Ante la misma situación, dos reacciones: asumir y huir.



En los últimos días la injustificada ineficiencia de las autoridades políticas, ha contrastado con la rápida y generosa cooperación de los voluntarios de toda España, en la dramática gestión de la catástrofe natural de Valencia. Pero esta ola solidaria no ha sido todo lo resolutiva que se podía esperar, debido a la mala coordinación de los cuerpos de emergencias, lo cual ha frenado esta riada humanitaria. 

 La llegada de “puntillas” a la desolada Paiporta por parte de los reyes, Sánchez y Mazón, el domingo tres de noviembre, ha tenido una reacción justificada de máxima indignación de los habitantes de la localidad, por la torpe, tardía e interesada respuesta de los mismos. Ante tal situación, dos reacciones bien distintas. La de Felipe y Leticia ha sido asumir y la del presidente del gobierno huir (la de Mazón no cuenta, ya que ha pasado sin pena ni gloria).
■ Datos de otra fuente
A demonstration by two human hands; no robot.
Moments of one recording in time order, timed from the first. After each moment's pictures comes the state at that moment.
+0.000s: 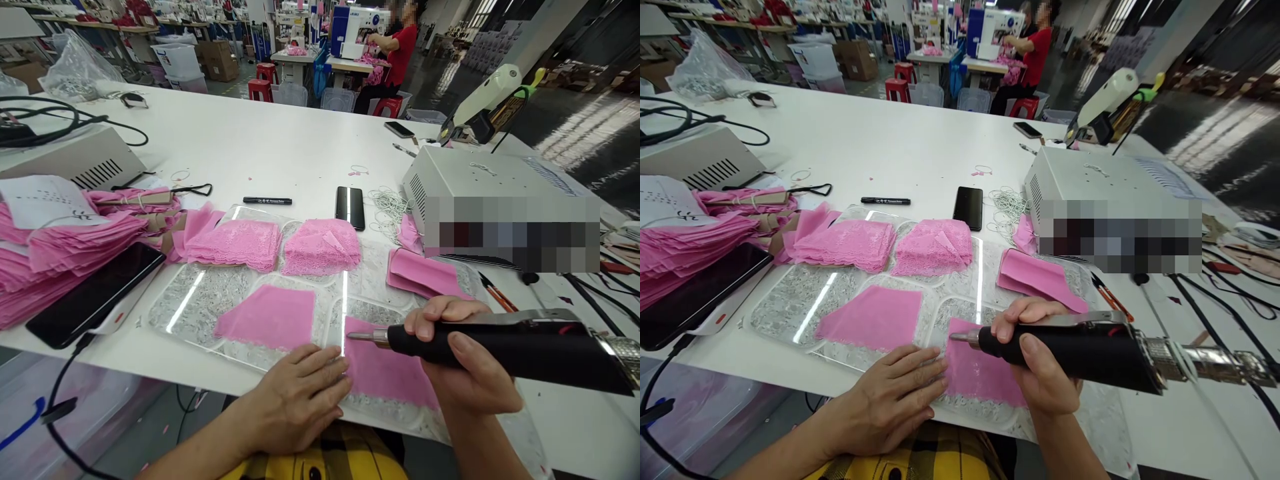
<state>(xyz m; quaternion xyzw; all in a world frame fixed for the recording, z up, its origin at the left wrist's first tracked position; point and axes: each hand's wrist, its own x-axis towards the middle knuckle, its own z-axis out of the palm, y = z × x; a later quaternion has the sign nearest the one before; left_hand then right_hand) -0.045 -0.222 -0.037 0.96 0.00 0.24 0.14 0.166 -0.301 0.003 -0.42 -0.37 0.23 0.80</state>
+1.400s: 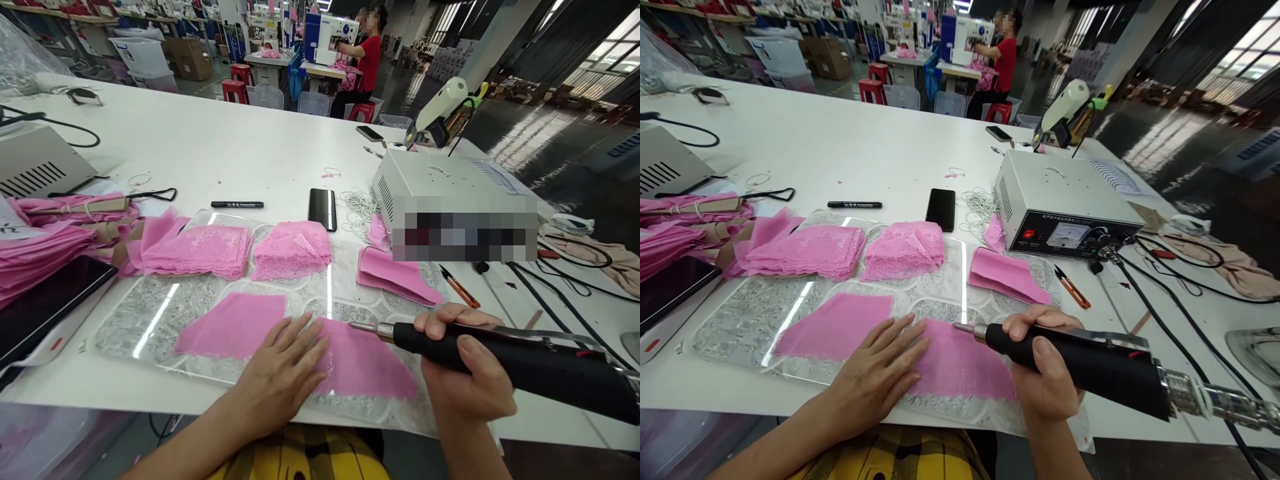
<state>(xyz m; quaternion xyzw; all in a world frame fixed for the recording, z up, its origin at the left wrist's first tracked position) -0.013 -0.215 -0.040 0.96 0.08 0.25 0.07 0.192 -0.327 0.000 -0.47 -0.28 0.08 0.83</state>
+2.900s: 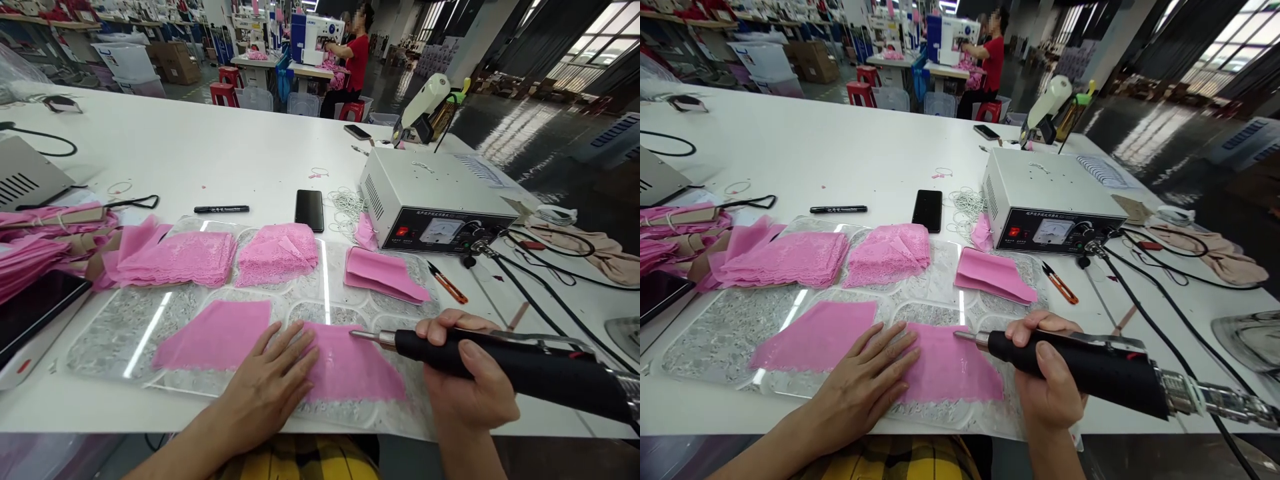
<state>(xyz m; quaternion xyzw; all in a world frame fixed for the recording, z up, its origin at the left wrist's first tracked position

El rey y la reina han sabido leer que tenían que quedarse y aguantar el chaparrón de los merecidos reproches, encajando la situación. Y lo han logrado mostrando su vulnerabilidad, su cercanía y ejerciendo su “paternidad” y “maternidad” con su muestras de cariño, valentía y pundonor. Por lo que la capacidad de liderazgo de la Casa Real, asumiendo su imprudente aparición, ha servido para acercarse a este drama y esperemos que sea un ejemplo de cómo tratar a los afectados.

  Por contra tenemos a Sánchez, que huye “prudentemente” sin asumir su papel, habiendo aparecido parapetado tras los reyes, pensando que le pararían los golpes y que le traería réditos políticos.